O arcebispo mexicano apontou mesmo o Papa Francisco como o “exemplo mais bonito” do que é ser um “bom pai”. “É um pai para todos: para crianças, jovens, sãos, doentes, para os que se sentem perto e para os que se sentem longe da Igreja, para os que crêem e para os que não crêem”, observou, acrescentando que “o Papa expressa essa paternidade no amor misericordioso que é um amor generoso, de entrega que não exige nada e apenas se dá por pura misericórdia”. “Hoje a grande tónica do amor de Deus que cada sacerdote deve expressar é a gratuidade”, prosseguiu, considerando que o sacerdote deve “ser gratuito e generoso para os outros”. “Isto significa que é necessário viver uma espiritualidade forte de comunhão com Deus-Pai que seja humanamente reflexo do coração de Deus”, afirmou.

© Samuel Mendonça
© Samuel Mendonça

O prelado evidenciou que o “grande desafio e aventura” do sacerdote, apesar de “ser pai de muitos”, “não é o que faz tudo, mas o que trata de estimular positivamente e criar um laço de amizade e fraternidade, trabalhando em comunhão dentro da Igreja e com a sociedade”. “Um sacerdote, como bom pai, deve aprender a delegar e confiar. A Igreja hoje não é unicamente o presbítero, o bispo ou o religioso, mas inclui todos os batizados. Nesse sentido, o Papa Francisco pediu que todos os batizados sejam missionários e discípulos, que não deixemos o sacerdote só”, sustentou, advertindo que “muitas das responsabilidades pastorais devem ser transmitidas aos leigos”.
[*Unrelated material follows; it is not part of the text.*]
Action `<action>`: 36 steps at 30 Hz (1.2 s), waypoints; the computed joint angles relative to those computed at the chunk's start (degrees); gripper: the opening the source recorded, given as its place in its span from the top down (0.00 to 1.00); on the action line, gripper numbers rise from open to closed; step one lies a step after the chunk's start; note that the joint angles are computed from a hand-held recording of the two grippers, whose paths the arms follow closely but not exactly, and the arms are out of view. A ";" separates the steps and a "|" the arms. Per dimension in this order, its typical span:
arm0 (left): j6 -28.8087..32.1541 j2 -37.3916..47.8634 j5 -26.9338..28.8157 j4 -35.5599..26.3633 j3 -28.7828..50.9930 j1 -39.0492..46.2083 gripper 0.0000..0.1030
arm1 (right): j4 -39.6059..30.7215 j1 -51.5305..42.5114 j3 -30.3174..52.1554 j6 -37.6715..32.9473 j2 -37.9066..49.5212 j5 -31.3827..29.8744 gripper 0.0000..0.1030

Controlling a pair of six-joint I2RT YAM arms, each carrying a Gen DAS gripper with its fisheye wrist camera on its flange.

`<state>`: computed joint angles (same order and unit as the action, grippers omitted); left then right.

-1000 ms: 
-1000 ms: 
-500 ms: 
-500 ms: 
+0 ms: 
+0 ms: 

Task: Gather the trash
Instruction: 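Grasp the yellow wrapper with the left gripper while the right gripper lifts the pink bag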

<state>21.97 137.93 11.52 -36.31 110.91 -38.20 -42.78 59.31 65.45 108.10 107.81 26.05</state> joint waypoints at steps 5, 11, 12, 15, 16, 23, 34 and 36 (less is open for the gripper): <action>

D. Jorge Patrón Wong considerou assim viver-se um momento em que “a vocação laical deve crescer”, o que, na sua opinião, provocará o surgimento de “vocações sacerdotais”. “É das famílias, dos jovens leigos comprometidos que surgem vocações sacerdotais”, evidenciou, acrescentando que “nalguns países desenvolvidos” isso já está a acontecer.

Aquele membro da Congregação para o Clero disse ainda ser necessário que se ajude os jovens a entender a vida como “vocação”. “Se temos bons sacerdotes, próximos das famílias, muitos jovens descobrirão que a vida é mais do que uma profissão. É uma vocação”, considerou, lembrando que “Deus gera uma vocação em cada jovem”.

“Como a nossa cultura não educa a descobrir e a responder à vocação, pois unicamente educa para a profissão, temos de ajudar os jovens a ver a vida como vocação e, dentro da vocação cristã, descobrir se Deus chama a ser sacerdote, religioso ou a ter família e ser um leigo comprometido”, prosseguiu, lamentando que também “muitas famílias” tenham deixado de “falar e viver a vida como vocação”. “Também temos de perder o medo de perguntar aos jovens: Já pensaste ser sacerdote? Poderá Deus chamar-te a ser sacerdote? Alguém tem que fazer a pergunta e alguém tem que dar testemunho. E nisto, famílias e sacerdotes, devem ajudar”, acrescentou.

D. Jorge Patrón Wong disse ainda na formação ao clero do sul do país – que teve início na passada segunda-feira, procurando responder à questão “Que pastores para a Igreja no mundo atual?”, e que hoje terminou numa unidade hoteleira algarvia -, que para além de pai, a identidade sacerdotal deverá levar cada sacerdote a identificar-se como filho de Deus e irmão de Jesus.

© Samuel Mendonça
© Samuel Mendonça

O conferencista destacou ainda a importância de uma “formação permanente e integral”. “Conservemos sempre uma atitude disponível para a aprendizagem em qualquer uma das dimensões da nossa personalidade”, pediu, alertando que “não basta que o Seminário tenha a melhor formação possível”. “É preciso que tenha uma referência viva de formação permanente”, afirmou, referindo-se à importância do testemunho de fidelidade no ministério junto dos vocacionados.